Using TMPFS for /tmp and /var/run?
David Wolfskill
david at catwhisker.org
Thu Mar 29 16:14:53 UTC 2012
On Thu, Mar 29, 2012 at 04:18:06PM +0200, O. Hartmann wrote:
> I was wondering if there are some objections using TMPFS for /tmp and
> /var/run.
> ...
> My question is whether there are objections using TMPFS for bot /tmp/
> and /var/run/ at this stage on FreeBSD 10.0-CURRENT/amd64?
> ....
I have no experience using tmpfs for /var/run, but I have been using it
for /tmp for some time (mostly in i386, though).
While I use it quite successfully on machines with a small number of
folks actively busy -- e.g., my desktop; my laptop; my home machines), I
encountered some issues when I tried to do so on machines that were
intended for significantly "heavier" use. Specifically:
* Compared to an md-resident /tmp, a tmpfs-resident /tmp has much less
flexibility for specifying the size. Per mdconfig(8), the former
uses:
-s size
Size of the memory disk. Size is the number of 512 byte sectors
unless suffixed with a b, k, m, g, or t which denotes byte, kilo-
byte, megabyte, gigabyte and terabyte respectively. Options -a
and -t swap are implied if not specified.
while the latter uses:
size Specifies the total file system size in bytes. If zero (the
default) or a value larger than SIZE_MAX - PAGE_SIZE is given,
the available amount of memory (including main memory and swap
space) will be used.
In this configuration, I would have preferred to have specified
about 10GB for /tmp. I wouldn't mind if it spilled to swap space,
but I certaianly didn't want it using 10GB of RAM -- especially since
the machines only had 6GB RAM.
Nor did I especially want *all* of the swap space used for /tmp. I
would have allocated (say) 20GB for swap. I wouldn't mind if half of
that were used for /tmp -- but a reason I allocate so much swap is
that I've seen what happens when a machine runs out of swap, and it
wasn't pretty.
In any case, effective maximum usable size for tmpfs involves SIZE_MAX
(~4G) & PAGE_SIZE (4K, in my case).
* Even when I went ahead and created a tmpfs for /tmp, I'd get ENOSPC
whenever I tried to allocate anything on it -- until I dropped the
size specification to <2G (2**32). Well, 2GB for /tmp just wasn't at
all likely to be useful for my purposes in this case.

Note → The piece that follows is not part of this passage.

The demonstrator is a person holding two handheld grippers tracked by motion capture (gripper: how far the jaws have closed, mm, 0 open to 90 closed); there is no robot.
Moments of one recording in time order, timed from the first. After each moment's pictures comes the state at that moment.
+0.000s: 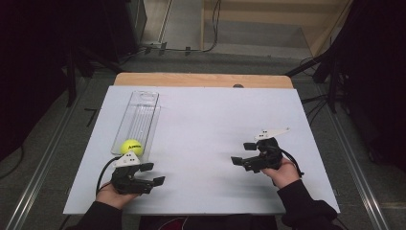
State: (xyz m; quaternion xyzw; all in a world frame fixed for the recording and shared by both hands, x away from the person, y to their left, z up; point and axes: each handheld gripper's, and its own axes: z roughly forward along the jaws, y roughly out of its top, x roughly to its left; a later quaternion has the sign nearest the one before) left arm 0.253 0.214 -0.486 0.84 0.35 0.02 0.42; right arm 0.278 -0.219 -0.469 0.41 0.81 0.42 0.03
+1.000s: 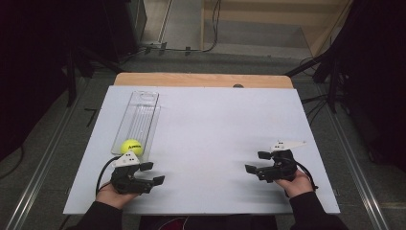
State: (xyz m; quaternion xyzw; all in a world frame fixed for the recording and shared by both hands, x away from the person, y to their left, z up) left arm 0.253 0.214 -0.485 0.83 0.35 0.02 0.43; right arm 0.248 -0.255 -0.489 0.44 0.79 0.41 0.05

So I continue to use tmpfs for /tmp for machines with fewer folks
logging in, but I'm a bit less enthusiastic about its use unless the
workload and other requirements are fairly carefully considered
beforehand.
Peace,
david
--
David H. Wolfskill david at catwhisker.org
Depriving a girl or boy of an opportunity for education is evil.